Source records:
──────────────────────────────
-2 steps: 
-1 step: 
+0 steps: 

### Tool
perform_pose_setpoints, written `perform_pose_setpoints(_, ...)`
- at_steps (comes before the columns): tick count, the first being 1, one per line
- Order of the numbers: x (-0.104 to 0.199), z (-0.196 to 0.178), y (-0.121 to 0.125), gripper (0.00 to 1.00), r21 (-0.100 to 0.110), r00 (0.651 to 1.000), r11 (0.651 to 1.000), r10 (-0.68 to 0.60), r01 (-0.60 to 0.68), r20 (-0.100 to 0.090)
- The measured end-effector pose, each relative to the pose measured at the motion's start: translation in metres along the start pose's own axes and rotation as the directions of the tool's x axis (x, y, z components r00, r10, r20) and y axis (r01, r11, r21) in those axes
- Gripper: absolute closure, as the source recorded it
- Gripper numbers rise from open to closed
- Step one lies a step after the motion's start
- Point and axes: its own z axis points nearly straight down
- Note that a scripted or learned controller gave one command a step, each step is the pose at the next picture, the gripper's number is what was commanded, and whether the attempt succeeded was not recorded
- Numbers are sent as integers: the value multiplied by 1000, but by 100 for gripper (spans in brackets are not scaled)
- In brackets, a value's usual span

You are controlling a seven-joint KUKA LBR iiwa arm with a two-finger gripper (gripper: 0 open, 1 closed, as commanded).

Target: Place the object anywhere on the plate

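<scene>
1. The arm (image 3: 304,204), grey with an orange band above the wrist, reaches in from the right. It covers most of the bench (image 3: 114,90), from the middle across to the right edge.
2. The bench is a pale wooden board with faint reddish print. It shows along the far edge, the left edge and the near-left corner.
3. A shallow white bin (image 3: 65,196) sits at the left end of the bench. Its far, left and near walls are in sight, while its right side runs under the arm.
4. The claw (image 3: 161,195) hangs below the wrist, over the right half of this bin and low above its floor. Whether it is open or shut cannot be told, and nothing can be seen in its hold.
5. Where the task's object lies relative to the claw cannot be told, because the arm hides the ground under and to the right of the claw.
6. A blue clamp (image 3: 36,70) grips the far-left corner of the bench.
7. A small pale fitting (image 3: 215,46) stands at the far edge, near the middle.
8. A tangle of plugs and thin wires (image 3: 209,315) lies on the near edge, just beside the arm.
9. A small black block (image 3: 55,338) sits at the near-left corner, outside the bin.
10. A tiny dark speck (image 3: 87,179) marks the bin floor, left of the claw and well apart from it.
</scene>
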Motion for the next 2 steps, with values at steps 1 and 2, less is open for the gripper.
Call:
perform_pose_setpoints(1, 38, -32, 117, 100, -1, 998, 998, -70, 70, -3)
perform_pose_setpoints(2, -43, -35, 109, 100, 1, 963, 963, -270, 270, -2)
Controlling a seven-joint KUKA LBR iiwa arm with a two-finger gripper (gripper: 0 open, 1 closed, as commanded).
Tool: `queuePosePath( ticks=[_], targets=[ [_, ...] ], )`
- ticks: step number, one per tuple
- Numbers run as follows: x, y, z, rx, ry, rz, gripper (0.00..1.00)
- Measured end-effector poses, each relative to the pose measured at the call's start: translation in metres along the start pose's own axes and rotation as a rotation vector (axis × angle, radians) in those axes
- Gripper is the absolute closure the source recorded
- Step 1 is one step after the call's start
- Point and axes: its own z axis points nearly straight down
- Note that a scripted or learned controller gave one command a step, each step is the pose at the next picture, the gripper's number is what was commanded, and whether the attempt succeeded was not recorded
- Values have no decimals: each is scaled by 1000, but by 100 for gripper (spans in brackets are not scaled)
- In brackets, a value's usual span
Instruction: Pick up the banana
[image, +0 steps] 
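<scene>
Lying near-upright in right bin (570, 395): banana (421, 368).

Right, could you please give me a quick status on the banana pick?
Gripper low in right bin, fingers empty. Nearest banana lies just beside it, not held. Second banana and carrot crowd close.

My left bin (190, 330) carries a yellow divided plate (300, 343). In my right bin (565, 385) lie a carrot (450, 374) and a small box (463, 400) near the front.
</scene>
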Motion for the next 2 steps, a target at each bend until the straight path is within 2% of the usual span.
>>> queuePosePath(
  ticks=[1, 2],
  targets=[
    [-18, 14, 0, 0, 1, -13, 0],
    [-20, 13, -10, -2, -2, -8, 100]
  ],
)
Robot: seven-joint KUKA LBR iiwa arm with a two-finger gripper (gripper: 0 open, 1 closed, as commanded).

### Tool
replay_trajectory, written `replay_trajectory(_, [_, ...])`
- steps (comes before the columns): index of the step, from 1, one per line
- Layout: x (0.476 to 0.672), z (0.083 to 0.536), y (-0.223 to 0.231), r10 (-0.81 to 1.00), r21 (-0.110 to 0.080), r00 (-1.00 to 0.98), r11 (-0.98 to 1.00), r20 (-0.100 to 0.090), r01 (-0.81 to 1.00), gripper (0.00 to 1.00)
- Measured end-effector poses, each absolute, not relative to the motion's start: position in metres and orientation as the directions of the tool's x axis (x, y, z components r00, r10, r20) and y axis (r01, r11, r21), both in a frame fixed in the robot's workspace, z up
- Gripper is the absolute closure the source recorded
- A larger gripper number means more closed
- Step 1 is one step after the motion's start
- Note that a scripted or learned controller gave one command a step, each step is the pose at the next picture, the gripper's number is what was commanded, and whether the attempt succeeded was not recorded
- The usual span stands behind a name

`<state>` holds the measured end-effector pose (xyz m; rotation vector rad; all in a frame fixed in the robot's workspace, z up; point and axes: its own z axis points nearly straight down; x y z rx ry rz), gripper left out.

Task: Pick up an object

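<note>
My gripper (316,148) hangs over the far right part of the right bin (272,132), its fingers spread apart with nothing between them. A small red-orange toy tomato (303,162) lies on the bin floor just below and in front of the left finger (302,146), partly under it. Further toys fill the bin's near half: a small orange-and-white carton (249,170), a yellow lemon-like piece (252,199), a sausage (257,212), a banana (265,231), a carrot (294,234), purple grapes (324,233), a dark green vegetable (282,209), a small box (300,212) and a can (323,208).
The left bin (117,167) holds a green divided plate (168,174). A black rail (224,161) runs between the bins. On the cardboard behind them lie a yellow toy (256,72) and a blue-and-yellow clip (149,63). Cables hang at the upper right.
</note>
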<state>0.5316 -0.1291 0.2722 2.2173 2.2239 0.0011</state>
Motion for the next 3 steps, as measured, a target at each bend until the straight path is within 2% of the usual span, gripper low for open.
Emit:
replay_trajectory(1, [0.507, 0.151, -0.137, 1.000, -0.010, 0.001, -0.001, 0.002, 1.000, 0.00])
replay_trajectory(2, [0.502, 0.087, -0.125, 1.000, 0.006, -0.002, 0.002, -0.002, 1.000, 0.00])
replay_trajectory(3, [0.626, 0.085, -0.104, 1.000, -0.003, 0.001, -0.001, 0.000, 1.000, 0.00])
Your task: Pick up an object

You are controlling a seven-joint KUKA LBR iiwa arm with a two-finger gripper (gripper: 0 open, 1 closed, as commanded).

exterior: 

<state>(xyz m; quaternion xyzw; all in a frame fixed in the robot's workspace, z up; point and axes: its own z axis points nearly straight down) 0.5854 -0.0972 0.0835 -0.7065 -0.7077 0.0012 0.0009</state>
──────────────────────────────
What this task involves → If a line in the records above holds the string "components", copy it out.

Exercise solution →
- The measured end-effector pose, each relative to the pose measured at the motion's start: translation in metres along the start pose's own axes and rotation as the directions of the tool's x axis (x, y, z components r00, r10, r20) and y axis (r01, r11, r21) in those axes
- Measured end-effector poses, each absolute, not relative to the motion's start: position in metres and orientation as the directions of the tool's x axis (x, y, z components r00, r10, r20) and y axis (r01, r11, r21), both in a frame fixed in the robot's workspace, z up

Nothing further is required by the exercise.